Data excerpt:
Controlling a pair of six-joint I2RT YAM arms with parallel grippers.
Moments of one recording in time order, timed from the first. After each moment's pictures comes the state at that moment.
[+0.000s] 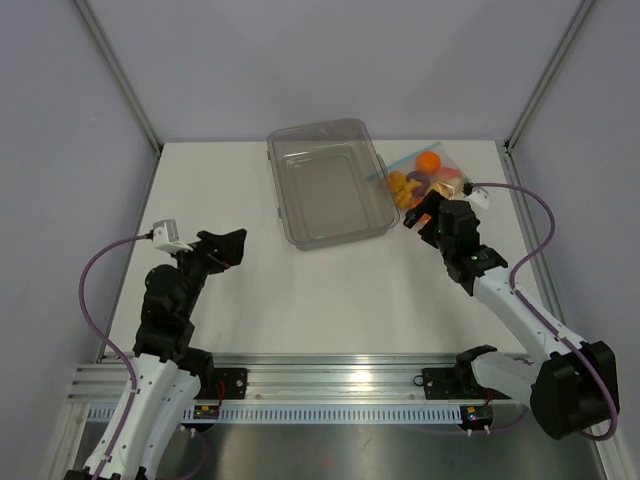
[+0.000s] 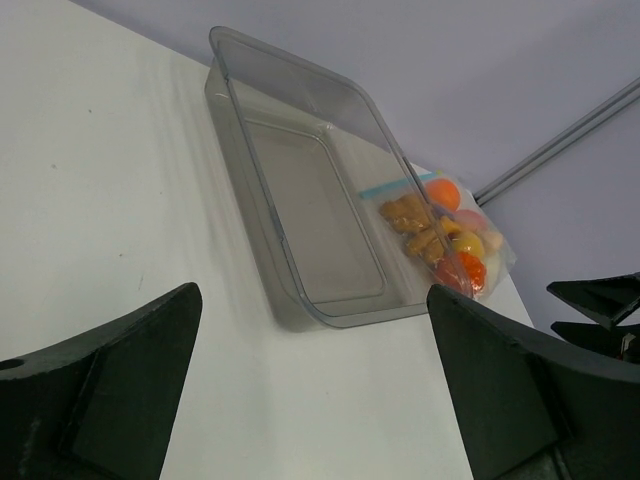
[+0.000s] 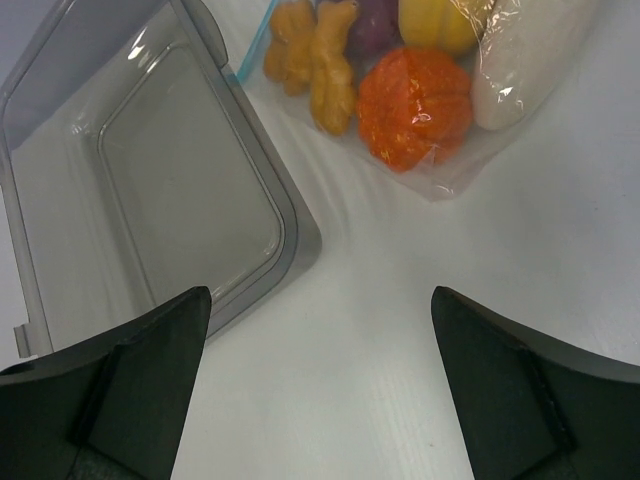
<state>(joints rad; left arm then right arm) -0.19 0.42 0.40 0.00 0.04 -0.63 0.33 1.09 0.75 -0.15 0.31 0.75</state>
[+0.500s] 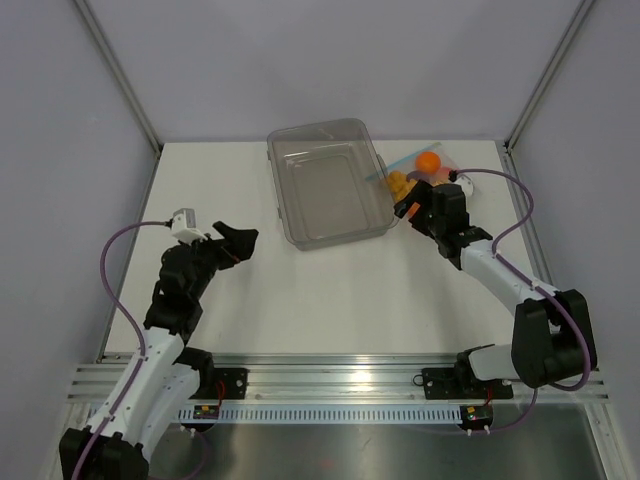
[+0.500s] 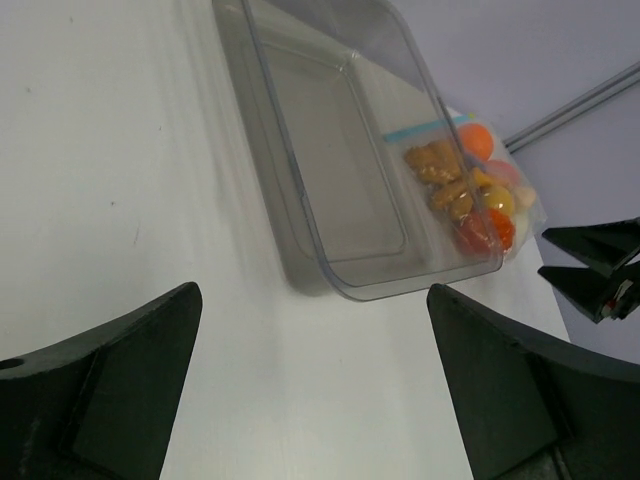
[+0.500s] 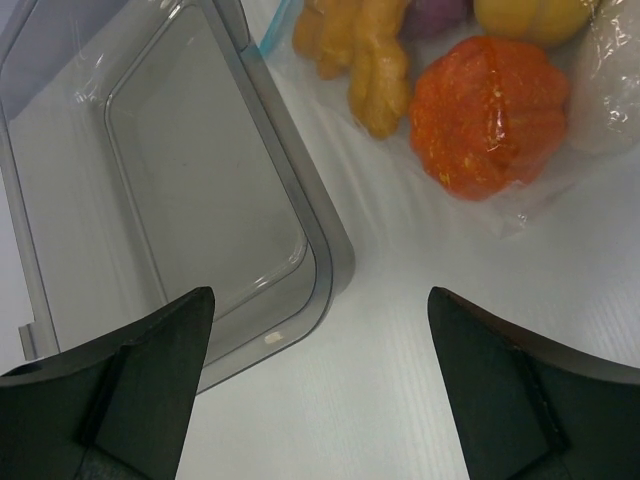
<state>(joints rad) -0.19 0.63 0.41 0.06 0.09 -0.65 0.26 1.35 0.82 -0.03 0.11 0.73</state>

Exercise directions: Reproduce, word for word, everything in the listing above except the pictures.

Task result:
Controlling a pair of six-joint I2RT YAM arms with parallel grippers.
Moments of one recording in time order, timed from the first. After each moment's pictures comes the state at that moment.
[+0.000s] 
[+0.000s] 
[+0.000s] 
<state>(joints rad; left arm then right arm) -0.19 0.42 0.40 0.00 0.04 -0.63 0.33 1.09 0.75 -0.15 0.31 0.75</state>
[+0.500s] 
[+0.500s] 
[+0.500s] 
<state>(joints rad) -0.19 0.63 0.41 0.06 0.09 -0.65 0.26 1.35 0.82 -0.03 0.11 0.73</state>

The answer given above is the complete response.